The "Connection reset by peer" logs are likely being caused by the HTTPS Load Balancer in GCP having a timeout of 600 seconds. The client that is calling the Load Balancer should have its own timeout set to be less than the Load Balancer's timeout to avoid this issue. The issue is resolved in the python environment because it uses a provider that sets the maxIdleTime and evictInBackground options when creating a HttpClient or WebClient object, which sets a timeout for the client.

To avoid similar issues in the future, you can try to set the timeout for the client in your spring boot application. Additionally, monitoring the Load Balancer's logs and performance metrics can help detect any other factors that may cause this issue.

Documentation references:

GCP App Engine documentation: https://cloud.google.com/appengine/docs
GCP HTTPS Load Balancer documentation: https://cloud.google.com/load-balancing/docs/https/
GCP Load Balancer logging and monitoring: https://cloud.google.com/load-balancing/docs/logging-monitoring/
GCP App Engine quotas and limits: https://cloud.google.com/appengine/quotas
GCP App Engine troubleshooting guide: https://cloud.google.com/appengine/docs/troubleshooting

Thank you

younghunyun

Thanks for your answer.

As you explained, I understand that the cause of the log is reset the client's connection due to the 600 seconds timeout setting of HTTPS LB. That's why I performed test cases to verify it.

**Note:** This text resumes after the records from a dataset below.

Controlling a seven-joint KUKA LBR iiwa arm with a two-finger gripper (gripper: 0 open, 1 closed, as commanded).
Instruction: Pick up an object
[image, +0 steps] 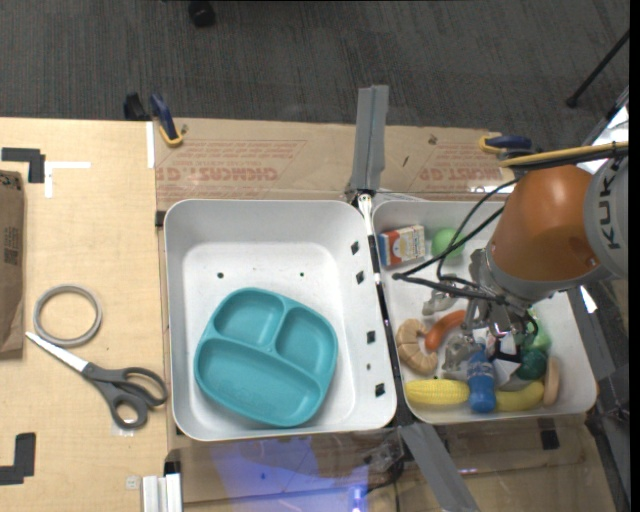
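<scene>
The metal gripper (480, 335) hangs low over glossy plastic toy food in the right bin (570, 405); whether its jaws are apart cannot be told.

Bench (80, 250): light wood surface bearing two white bins side by side, left bin (260, 225) and right bin (570, 400), edges touching. Left of the bins lie a tape roll (67, 315) and, just below it, grey-handled scissors (105, 380). A cardboard sheet (260, 160) lies behind the bins.
</scene>
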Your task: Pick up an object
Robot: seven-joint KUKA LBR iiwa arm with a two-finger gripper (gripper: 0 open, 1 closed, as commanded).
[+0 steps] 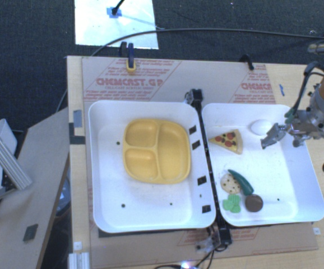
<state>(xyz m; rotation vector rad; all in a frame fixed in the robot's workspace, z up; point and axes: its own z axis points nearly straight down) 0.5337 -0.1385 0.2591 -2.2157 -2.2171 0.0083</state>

If the cause is the timeout of HTTPS LB clearly, the same log should have occurred in my test cases B, C, and D, but it only occurred in A. Test cases A, B, C, and D differ only in environments that run JAR files that build the same source. The source code is a simple code without using provider. That's why I want to know if there's a difference between running with java/docker in the local PC environment and deploying it to App Engine.

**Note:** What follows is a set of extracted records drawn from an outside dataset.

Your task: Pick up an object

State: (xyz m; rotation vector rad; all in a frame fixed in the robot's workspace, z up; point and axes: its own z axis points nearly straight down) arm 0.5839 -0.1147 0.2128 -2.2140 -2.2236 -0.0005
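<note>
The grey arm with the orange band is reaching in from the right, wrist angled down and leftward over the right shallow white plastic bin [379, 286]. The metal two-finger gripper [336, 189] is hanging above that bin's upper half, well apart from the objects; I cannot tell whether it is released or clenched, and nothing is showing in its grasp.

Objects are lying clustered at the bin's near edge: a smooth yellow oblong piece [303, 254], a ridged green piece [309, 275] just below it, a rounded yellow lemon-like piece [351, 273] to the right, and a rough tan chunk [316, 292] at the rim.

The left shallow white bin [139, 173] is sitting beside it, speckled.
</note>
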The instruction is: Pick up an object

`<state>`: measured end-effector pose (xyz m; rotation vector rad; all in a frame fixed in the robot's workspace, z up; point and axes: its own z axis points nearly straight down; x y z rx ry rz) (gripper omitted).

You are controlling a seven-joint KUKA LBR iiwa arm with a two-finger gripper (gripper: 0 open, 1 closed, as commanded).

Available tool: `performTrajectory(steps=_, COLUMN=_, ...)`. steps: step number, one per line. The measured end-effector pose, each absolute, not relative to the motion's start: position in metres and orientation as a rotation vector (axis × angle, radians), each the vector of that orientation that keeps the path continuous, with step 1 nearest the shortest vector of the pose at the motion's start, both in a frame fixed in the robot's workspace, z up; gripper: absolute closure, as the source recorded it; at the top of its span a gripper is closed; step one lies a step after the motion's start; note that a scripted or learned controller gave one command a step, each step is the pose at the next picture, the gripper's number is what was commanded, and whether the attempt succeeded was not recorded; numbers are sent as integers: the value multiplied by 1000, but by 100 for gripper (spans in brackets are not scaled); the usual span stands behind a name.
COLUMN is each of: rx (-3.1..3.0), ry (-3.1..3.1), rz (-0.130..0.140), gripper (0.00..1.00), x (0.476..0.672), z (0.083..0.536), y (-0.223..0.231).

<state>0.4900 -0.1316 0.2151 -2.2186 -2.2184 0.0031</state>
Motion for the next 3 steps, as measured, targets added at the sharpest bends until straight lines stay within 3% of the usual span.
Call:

- Test Case A : Deployed service in App Engine → HTTPS LB
- Test Case B : "java -jar APP.jar" in Local PC→ HTTPS LB
- Test Case C : "docker run BUILD_IMAGE_FROM_JAR" in Local PC→ HTTPS LB
- Test Case D : Deployed service in Cloud Run → HTTPS LB

- Test results are below:

Time delay after previous LB call	A	B	C	D
0 sec	200 OK	200 OK	200 OK	200 OK
60 sec	200 OK	200 OK	200 OK	200 OK
300 sec	200 OK	200 OK	200 OK	200 OK
600 sec	200 OK	200 OK	200 OK	200 OK
610/620 sec	500 Error	200 OK	200 OK	200 OK
1200 sec	-	200 OK	200 OK	200 OK
6000 sec	-	200 OK	200 OK	200 OK

If I can find the reference for a connection setting in an App Engine environment that is different from the local environment, the cause analysis would be clear, but I could not find it. Is there anything I can check more about the App Engine environment?

svazquezpetrini

we have de same error. 😞 any suggestion?

younghunyun

Hi,
In my case, the 'Connection reset by peer' issue was related timeout settings of client and gcp resources.

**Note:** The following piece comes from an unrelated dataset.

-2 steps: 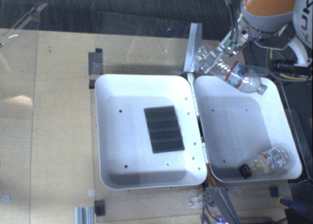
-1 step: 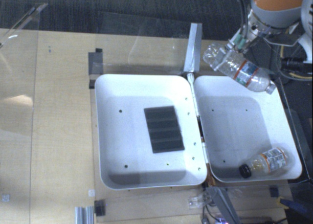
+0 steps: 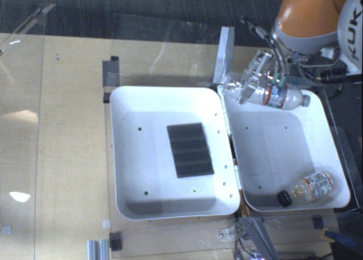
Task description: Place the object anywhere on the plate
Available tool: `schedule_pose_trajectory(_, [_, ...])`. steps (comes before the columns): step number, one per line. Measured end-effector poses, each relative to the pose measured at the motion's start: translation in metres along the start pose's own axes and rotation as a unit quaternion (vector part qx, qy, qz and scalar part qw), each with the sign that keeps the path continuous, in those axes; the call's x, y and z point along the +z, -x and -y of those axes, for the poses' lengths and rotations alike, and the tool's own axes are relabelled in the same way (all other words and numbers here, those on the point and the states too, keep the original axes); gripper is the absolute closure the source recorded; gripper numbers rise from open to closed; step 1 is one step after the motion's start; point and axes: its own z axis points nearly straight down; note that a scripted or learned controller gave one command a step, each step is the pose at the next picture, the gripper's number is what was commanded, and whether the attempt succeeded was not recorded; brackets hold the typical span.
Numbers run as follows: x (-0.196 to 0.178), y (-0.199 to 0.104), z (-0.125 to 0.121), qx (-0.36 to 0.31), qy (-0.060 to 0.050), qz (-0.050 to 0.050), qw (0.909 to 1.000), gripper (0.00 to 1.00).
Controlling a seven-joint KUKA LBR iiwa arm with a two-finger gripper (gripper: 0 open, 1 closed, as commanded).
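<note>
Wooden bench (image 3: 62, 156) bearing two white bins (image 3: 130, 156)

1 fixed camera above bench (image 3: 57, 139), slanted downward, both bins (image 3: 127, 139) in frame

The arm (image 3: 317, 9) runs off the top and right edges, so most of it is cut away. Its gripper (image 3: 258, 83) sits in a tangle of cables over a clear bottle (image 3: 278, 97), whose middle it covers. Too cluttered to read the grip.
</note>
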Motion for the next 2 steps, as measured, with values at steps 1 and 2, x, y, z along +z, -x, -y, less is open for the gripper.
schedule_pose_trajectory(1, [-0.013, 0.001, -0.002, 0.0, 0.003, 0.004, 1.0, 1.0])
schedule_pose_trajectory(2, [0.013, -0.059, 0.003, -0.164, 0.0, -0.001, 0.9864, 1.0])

In the condition with Reactor Netty version: 1.0.10 and Spring boot version: 2.5.4, the existing channel is disconnected and a new channel is created when a request occurs after 10 minutes of idle time. The service was modified by adjusting the setting value for connection.

Note that the HTTP LB timeout and keepalive timeout values for GCP cannot be changed to 10 minutes.

And when the connection is terminated in LB, the connection of the client is also terminated, and an error occurs when a new request occurs at that time, so we set the maximum interval setting less than 10 minutes, which is LB's idle timeout

Depending on the client configuration or environmental conditions, this may not be the right answer. You need to configure a testable environment and change the settings to different conditions.

Is there any reason why 'Connection reset by peer' logs are coming out in an App Engine service?